Markov Decision Processes
Read everything below carefully!
Why?
In some sense, we have spent the semester thinking about machine learning techniques for various forms of function approximation. It’s now time to think about using what we’ve learned in order to allow an agent of some kind to act in the world more directly. This assignment asks you to consider the application of some of the techniques we’ve learned from reinforcement learning to make decisions.
The same ground rules apply for programming languages as with the previous assignments.
The Problems Given to You
You are being asked to explore Markov Decision Processes (MDPs):
Come up with two interesting MDPs. Explain why they are interesting.
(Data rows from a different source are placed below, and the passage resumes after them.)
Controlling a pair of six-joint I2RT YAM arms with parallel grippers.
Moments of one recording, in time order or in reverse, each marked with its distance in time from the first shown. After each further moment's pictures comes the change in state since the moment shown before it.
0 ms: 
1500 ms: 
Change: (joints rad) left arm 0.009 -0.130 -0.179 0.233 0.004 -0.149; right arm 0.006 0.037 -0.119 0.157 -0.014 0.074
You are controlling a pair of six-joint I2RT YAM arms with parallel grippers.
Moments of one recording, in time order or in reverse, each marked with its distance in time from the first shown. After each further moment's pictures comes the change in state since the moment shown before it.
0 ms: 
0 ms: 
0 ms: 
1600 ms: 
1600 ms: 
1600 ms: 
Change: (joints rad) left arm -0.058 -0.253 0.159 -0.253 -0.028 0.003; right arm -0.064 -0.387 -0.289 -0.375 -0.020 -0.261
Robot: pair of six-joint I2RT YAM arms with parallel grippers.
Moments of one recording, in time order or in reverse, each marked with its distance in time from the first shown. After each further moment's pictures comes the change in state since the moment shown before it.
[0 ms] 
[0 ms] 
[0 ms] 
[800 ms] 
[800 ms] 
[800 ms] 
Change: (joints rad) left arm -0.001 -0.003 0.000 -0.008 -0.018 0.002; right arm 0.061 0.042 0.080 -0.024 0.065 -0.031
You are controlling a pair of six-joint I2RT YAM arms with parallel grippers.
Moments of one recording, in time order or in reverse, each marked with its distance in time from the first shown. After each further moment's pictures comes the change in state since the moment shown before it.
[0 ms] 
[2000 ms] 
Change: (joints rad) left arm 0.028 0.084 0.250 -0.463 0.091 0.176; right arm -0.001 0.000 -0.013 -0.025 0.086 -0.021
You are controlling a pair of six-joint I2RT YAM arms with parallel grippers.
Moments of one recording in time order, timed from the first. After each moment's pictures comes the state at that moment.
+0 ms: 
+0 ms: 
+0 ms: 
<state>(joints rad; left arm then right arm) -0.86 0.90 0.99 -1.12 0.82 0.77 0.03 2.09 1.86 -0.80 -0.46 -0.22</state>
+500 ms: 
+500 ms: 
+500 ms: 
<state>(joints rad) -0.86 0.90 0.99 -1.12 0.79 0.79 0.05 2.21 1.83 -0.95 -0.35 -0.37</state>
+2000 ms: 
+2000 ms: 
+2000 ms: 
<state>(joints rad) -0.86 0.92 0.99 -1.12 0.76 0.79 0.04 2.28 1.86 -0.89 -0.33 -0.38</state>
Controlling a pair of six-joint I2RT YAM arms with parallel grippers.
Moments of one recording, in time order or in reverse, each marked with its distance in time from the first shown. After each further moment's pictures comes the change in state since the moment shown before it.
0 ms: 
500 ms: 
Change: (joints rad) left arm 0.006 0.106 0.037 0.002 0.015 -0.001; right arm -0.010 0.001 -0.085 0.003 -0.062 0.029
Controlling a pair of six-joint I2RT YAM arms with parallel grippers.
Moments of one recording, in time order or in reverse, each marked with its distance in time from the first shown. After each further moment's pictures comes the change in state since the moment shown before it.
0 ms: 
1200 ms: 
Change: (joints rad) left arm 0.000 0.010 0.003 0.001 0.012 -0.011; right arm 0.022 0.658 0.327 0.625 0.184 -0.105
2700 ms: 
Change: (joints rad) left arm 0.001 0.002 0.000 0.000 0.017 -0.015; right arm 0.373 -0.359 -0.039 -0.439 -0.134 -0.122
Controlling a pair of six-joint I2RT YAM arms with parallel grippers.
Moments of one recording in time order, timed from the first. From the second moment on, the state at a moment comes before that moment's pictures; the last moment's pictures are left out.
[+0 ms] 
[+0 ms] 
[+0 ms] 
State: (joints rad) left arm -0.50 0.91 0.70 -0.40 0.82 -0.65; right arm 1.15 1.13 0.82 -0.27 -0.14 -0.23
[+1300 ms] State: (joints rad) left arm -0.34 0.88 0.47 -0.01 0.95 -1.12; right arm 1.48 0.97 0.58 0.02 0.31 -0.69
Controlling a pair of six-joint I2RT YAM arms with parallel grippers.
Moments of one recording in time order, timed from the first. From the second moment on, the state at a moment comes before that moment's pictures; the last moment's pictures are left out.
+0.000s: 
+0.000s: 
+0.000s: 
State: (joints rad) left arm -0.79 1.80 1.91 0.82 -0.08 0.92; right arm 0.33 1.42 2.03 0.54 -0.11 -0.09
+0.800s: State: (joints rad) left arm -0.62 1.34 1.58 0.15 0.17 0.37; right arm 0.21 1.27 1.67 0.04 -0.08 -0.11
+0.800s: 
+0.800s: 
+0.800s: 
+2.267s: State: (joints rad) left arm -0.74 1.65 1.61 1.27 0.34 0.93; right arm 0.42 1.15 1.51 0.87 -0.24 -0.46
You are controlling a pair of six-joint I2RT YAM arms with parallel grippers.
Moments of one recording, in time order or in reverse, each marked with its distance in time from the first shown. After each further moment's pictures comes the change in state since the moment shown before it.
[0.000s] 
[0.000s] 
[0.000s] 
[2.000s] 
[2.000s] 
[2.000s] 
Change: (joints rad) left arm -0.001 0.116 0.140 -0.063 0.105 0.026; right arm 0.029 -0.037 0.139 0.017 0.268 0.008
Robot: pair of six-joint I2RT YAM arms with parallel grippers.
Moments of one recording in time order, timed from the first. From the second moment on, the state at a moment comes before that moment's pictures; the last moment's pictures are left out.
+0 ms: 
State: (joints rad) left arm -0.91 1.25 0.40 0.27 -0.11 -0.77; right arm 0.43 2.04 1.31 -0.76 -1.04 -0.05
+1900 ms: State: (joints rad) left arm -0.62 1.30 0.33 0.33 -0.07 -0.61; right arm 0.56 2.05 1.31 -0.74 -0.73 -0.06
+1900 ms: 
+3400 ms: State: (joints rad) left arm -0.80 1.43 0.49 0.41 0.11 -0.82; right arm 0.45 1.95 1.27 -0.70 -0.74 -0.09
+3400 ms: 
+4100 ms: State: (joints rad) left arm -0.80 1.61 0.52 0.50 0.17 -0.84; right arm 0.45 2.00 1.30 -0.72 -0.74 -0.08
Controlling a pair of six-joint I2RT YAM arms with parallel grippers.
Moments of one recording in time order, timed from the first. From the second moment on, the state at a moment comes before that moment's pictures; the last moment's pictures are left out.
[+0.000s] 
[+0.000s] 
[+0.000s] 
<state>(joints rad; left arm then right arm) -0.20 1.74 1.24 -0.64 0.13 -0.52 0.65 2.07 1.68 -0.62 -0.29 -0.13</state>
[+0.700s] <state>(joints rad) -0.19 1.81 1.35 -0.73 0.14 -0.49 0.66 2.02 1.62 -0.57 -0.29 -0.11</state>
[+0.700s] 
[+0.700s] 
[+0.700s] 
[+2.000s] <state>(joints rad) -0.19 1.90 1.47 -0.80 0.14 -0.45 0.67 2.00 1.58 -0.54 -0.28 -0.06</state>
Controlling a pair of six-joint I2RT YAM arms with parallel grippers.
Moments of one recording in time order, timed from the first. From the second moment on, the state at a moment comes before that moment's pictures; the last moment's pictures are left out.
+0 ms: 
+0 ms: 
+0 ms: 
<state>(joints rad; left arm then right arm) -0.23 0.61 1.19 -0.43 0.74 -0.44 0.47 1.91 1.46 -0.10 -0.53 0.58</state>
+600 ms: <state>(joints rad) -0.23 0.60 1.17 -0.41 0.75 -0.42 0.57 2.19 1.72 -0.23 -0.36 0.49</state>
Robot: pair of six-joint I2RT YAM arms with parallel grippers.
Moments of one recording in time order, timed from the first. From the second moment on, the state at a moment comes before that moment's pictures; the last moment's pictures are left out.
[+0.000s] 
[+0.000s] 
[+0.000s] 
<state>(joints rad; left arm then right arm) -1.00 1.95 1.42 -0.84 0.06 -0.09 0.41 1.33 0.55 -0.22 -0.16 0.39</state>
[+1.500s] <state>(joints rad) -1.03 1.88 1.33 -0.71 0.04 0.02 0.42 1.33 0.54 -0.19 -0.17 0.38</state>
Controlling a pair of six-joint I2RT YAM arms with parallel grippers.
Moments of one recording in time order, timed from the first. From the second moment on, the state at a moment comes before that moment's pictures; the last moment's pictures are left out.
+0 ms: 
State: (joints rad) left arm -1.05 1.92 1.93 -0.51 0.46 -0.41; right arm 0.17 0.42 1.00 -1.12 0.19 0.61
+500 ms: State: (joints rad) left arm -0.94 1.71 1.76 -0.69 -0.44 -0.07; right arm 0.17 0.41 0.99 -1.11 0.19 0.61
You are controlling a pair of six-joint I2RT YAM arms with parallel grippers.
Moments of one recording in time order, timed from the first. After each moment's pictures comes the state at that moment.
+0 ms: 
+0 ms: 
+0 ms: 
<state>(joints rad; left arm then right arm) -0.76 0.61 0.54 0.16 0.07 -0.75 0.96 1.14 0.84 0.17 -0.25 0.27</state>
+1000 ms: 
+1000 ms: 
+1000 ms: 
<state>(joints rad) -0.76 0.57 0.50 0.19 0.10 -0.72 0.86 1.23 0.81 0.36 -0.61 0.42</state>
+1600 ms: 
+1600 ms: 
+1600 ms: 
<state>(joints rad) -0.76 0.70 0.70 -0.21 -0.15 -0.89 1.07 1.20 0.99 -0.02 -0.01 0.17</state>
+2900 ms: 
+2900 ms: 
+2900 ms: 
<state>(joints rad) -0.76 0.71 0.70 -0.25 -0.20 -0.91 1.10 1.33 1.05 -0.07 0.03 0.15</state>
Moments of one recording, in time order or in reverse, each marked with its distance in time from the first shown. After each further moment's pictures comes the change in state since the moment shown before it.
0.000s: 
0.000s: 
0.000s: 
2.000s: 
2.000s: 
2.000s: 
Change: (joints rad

They don’t need to be overly complicated or directly grounded in a real situation, but it will be worthwhile if your MDPs are inspired by some process you are interested in or are familiar with. It’s ok to keep it somewhat simple. For the purposes of this assignment, though, make sure one has a “small” number of states, and the other has a “large” number of states. I’m not going to go into detail about what large is, but 200 is not large. Furthermore, because I like variety no more than one of the MDPs you choose should be a so-called grid world problem.
Solve each MDP using value iteration as well as policy iteration. How many iterations does it take to converge? Which one converges faster? Why? How did you choose to define convergence? Do they converge to the same answer? How did the number of states affect things, if at all?
Now pick your favorite reinforcement learning algorithm and use it to solve the two MDPs. How does it perform, especially in comparison to the cases above where you knew the model, rewards, and so on? What exploration strategies did you choose? Did some work better than others?
Coding Resources
The algorithms used in this assignment are relatively easy to implement. Existing implementations are easy to find too, below is just one example.
Brown-UMBC Reinforcement Learning and Planning (BURLAP) java code library (Links to an external site.)
What to Turn In
You must submit:
a file named README.txt that contains instructions for running your code
your code (link only in the README.txt)
a file named yourgtaccount-analysis.pdf that contains your writeup.
The file yourgtaccount-analysis.pdf should contain:
A description of your MDPs and why they are interesting.
A discussion of your experiments.
Note: Analysis writeup is limited to 10 pages total.